▶ Instructions for the task: Read through the data and report every line in which the word "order" occurs.

(Data records Opens)

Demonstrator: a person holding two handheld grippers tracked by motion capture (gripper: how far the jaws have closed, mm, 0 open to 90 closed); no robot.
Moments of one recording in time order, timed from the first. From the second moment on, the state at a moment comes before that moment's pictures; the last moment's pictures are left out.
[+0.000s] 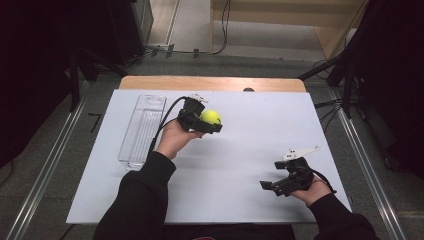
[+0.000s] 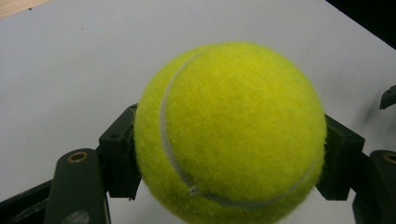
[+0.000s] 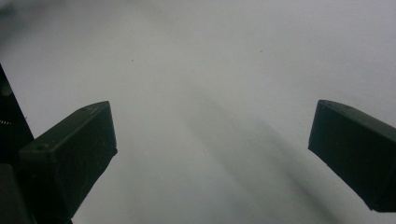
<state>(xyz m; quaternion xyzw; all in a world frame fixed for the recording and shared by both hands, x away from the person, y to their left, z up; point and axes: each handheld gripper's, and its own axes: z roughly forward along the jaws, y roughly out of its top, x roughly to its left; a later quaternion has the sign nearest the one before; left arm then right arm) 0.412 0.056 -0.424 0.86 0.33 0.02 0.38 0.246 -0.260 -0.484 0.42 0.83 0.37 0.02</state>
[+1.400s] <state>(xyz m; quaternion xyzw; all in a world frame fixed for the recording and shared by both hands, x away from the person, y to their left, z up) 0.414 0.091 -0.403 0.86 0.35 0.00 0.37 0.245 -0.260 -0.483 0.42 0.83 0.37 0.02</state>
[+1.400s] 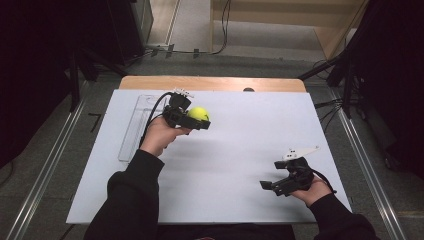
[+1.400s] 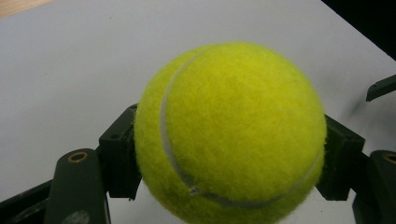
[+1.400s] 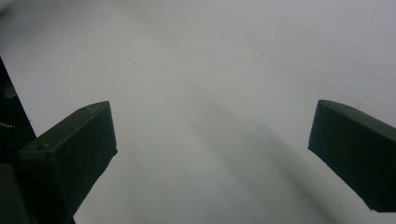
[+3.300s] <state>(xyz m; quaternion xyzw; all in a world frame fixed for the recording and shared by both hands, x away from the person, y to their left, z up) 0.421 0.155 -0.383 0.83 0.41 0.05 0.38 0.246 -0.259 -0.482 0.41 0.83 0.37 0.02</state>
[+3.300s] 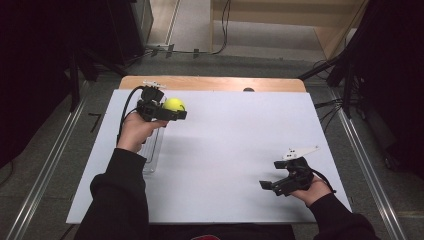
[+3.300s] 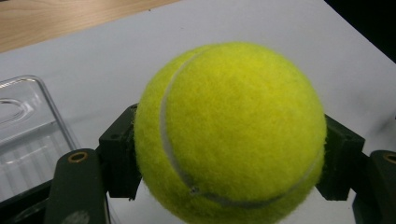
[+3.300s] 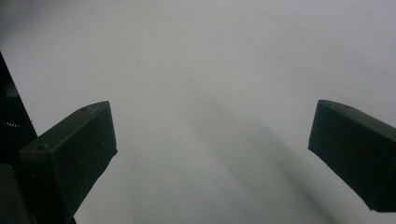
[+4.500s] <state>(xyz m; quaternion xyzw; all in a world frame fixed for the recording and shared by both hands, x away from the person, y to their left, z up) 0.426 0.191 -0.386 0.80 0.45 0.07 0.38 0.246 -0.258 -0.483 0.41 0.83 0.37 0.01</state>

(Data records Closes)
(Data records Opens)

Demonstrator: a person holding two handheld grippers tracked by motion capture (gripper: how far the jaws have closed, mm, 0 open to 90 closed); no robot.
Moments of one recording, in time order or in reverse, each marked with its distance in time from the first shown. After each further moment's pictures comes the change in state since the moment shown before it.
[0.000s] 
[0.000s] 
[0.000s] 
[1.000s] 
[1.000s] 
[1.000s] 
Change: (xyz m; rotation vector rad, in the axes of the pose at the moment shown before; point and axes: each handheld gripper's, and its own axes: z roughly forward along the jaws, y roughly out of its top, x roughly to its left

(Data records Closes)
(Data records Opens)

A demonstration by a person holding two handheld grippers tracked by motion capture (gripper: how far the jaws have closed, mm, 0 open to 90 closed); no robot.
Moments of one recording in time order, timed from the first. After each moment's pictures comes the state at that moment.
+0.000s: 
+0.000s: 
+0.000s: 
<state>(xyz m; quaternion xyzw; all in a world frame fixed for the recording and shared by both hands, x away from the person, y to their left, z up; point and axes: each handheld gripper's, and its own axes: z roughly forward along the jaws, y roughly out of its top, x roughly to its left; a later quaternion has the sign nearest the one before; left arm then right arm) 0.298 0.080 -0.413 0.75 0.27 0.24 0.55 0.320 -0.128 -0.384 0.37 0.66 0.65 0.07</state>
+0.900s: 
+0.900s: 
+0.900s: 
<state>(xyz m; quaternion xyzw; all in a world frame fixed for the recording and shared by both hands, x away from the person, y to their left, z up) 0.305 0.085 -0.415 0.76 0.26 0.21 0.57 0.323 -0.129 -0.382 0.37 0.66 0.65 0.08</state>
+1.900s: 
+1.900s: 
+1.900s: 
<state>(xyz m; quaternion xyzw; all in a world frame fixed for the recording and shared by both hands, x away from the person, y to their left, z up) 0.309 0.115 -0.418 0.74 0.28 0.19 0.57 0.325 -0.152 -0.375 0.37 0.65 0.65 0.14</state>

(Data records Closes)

▶ Answer below:
Moments of one recording in time order, timed from the first. From the second moment on, the state at a moment comes before that moment's pictures; the last moment's pictures are left out.
Moments of one recording, in time order or in reverse, each marked with its distance in time from the first shown. After each further moment's pictures comes the change in state since the moment shown before it.
Moments of one recording in time order, timed from the first. After each moment's pictures comes the state at that moment.

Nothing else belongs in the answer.